For clients who are into collecting—be it art, wine, stamps or sports memorabilia—advisors can help them determine the value of the collection, reaching out into their professional network to find local appraisers and antique experts. An advisor I know has had Sotheby’s or Christie’s come and provide insights onto the value of inherited art or purchased art, and I know another advisor who works with an insurance provider to ensure proper protection is held on all of these types of “hard” assets for his clients.
Sometimes a hobby can evolve into an income-earner. A client who has achieved professional success may seek to spend the latter part of his or her career putting time and energy into a passion project. Whether it’s investing in a Chilean winery, a Brooklyn craft brewing company or an eco-resort in Costa Rica, advisors can provide valuable guidance to ensure the investment makes sense in the context of the individual’s long-term objectives.
When the passion project is philanthropy-oriented, advisors can advise on a range of tax-optimized strategies such as setting up a private foundation or donor-advised fund. Partnering with a family on philanthropy planning can set up future generations to continue the family’s legacy of giving to favorite charities.

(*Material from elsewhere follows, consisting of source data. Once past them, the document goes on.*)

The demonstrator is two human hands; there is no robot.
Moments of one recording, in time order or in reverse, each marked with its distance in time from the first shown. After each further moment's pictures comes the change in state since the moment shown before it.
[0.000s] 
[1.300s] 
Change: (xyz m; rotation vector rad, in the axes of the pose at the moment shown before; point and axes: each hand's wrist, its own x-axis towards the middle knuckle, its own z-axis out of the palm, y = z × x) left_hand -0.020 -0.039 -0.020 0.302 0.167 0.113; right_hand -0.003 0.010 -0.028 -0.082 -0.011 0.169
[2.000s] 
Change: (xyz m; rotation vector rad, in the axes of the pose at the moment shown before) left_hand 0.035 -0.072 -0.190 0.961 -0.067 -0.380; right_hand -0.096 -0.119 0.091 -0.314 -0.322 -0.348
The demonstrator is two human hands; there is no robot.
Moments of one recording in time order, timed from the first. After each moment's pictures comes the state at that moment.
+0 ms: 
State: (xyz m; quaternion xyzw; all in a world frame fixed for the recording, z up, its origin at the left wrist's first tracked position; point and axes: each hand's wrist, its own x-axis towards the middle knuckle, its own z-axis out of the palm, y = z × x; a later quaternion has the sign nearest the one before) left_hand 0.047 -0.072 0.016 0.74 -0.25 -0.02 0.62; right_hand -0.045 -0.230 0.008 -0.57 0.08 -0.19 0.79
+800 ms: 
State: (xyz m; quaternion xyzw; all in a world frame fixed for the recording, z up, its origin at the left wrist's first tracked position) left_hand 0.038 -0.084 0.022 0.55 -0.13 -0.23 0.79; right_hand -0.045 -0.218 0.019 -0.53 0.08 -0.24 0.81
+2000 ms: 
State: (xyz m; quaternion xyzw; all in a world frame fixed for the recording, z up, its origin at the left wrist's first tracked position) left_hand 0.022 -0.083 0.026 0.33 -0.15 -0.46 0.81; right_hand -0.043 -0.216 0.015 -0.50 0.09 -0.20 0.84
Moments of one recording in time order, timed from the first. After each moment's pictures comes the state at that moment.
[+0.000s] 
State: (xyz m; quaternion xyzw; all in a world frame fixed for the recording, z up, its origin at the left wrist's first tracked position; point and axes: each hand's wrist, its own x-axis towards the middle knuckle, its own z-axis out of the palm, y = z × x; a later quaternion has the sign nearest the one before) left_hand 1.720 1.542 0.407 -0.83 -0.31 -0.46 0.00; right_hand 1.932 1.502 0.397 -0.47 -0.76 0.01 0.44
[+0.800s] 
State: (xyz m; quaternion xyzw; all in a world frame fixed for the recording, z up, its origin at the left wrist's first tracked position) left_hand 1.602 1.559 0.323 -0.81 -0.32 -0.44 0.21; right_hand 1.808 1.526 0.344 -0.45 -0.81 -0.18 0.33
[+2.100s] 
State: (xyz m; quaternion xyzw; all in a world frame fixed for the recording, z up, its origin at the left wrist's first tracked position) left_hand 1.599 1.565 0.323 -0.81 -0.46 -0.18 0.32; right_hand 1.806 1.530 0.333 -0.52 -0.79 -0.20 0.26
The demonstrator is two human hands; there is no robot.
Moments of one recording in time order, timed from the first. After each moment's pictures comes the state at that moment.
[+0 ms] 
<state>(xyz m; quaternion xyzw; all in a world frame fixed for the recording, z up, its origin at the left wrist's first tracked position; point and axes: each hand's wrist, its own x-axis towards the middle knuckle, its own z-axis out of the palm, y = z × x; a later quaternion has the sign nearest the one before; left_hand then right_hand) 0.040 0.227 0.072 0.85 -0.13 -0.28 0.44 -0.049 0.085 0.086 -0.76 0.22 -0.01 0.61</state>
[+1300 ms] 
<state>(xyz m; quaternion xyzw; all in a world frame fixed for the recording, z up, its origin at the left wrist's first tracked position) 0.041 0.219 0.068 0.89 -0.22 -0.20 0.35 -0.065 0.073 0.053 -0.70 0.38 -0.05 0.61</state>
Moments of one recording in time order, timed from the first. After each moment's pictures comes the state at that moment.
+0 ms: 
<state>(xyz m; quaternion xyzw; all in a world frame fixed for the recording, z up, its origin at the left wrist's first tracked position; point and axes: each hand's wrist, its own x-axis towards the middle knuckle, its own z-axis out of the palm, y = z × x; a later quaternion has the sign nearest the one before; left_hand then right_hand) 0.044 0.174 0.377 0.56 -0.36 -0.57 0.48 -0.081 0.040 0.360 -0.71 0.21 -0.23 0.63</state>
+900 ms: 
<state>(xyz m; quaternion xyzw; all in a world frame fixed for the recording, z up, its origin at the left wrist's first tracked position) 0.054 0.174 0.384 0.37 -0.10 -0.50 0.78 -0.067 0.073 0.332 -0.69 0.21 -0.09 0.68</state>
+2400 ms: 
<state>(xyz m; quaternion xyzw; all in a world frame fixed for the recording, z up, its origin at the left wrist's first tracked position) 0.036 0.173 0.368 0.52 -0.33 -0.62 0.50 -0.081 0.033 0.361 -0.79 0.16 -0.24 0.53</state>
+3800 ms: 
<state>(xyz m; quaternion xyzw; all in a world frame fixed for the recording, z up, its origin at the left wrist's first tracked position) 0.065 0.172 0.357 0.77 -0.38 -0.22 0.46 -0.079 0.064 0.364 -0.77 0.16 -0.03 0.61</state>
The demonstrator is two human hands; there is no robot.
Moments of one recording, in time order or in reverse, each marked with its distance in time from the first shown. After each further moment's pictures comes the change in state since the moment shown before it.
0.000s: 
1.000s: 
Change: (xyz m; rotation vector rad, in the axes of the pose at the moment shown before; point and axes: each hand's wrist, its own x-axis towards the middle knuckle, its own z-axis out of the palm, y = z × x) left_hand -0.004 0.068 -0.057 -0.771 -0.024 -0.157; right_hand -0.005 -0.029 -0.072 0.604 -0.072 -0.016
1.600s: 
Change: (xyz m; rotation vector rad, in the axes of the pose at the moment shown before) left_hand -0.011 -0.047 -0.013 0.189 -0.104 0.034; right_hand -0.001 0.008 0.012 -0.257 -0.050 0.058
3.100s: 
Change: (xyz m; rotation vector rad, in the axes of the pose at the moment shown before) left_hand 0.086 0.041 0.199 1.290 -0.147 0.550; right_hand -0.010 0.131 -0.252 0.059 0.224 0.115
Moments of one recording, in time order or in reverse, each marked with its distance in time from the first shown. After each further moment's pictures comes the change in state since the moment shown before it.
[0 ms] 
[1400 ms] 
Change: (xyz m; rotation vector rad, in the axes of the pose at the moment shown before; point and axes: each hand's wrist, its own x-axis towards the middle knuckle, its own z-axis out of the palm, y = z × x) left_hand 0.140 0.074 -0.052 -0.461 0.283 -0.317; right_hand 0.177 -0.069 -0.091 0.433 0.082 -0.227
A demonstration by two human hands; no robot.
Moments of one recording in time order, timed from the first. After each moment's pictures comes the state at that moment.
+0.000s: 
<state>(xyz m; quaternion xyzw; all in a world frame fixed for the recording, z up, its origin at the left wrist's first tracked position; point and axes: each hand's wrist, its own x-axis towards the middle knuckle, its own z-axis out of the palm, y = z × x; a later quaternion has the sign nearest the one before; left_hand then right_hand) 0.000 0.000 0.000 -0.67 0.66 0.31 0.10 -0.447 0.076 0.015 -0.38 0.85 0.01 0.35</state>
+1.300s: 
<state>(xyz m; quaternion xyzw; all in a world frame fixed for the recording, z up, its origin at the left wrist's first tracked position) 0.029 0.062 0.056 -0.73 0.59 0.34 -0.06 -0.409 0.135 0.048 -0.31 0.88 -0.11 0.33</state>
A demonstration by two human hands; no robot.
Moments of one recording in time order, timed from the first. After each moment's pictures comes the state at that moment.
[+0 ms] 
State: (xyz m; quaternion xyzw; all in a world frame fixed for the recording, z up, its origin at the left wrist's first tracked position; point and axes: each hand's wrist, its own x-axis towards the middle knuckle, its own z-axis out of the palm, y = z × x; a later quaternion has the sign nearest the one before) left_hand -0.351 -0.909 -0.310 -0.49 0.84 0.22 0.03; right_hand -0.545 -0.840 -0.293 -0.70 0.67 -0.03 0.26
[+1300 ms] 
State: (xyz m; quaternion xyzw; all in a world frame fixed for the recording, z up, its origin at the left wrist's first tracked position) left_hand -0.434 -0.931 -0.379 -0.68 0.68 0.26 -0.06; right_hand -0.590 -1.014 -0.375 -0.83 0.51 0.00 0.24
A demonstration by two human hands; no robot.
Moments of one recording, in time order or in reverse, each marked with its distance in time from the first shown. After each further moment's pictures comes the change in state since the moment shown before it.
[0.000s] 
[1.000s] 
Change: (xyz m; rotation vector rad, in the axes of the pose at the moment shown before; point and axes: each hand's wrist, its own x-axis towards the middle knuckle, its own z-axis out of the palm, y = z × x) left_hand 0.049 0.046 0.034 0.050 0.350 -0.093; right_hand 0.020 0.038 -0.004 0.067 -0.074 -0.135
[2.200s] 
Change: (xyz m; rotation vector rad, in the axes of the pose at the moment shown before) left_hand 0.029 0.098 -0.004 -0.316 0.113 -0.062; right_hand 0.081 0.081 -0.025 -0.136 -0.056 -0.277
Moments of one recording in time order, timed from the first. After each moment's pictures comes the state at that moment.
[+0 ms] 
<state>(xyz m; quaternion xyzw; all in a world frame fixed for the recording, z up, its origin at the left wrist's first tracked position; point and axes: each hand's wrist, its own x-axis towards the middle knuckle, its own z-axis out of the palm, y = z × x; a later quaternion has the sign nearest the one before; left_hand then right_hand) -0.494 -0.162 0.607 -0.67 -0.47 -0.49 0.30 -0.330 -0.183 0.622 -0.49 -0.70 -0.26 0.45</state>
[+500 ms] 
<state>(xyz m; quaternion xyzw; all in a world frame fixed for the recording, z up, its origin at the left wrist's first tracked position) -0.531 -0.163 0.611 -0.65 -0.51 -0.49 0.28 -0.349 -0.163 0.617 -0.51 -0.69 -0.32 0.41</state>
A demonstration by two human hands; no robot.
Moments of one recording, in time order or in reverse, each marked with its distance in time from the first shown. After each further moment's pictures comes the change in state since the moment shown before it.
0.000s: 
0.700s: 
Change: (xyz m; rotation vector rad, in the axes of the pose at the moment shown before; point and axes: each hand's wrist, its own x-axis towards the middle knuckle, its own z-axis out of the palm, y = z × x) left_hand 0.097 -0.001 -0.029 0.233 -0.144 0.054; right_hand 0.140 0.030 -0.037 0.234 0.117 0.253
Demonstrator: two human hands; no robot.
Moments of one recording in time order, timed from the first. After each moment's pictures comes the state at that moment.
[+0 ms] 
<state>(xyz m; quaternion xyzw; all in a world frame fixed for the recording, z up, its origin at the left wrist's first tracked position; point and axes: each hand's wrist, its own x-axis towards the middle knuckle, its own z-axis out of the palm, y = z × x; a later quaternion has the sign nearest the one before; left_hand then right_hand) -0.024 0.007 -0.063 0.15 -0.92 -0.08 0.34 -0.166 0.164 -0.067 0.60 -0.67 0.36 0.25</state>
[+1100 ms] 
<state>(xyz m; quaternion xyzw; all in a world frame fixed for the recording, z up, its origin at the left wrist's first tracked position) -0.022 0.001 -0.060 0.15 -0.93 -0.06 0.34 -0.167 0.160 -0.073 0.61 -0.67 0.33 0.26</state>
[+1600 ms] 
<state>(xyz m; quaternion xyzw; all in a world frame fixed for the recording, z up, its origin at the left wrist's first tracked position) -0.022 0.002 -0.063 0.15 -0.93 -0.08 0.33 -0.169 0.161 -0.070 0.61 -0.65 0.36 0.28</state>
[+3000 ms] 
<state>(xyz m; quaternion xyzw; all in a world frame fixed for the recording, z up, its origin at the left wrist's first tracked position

Most advisors know that their job goes way beyond money. The modern advisor wears many hats, and in many ways, may bear more similarities to a holistic life coach than to a traditional finance professional. They’re not just helping clients grow their fortunes, they’re helping them plan for the future, smooth over anxieties and pave a brighter path for the next generation. Wealth means something different to everyone, and good advisors do the work needed to fully understand and meet each client’s individual goals.
Abby Salameh is the chief marketing officer at Hightower Advisors.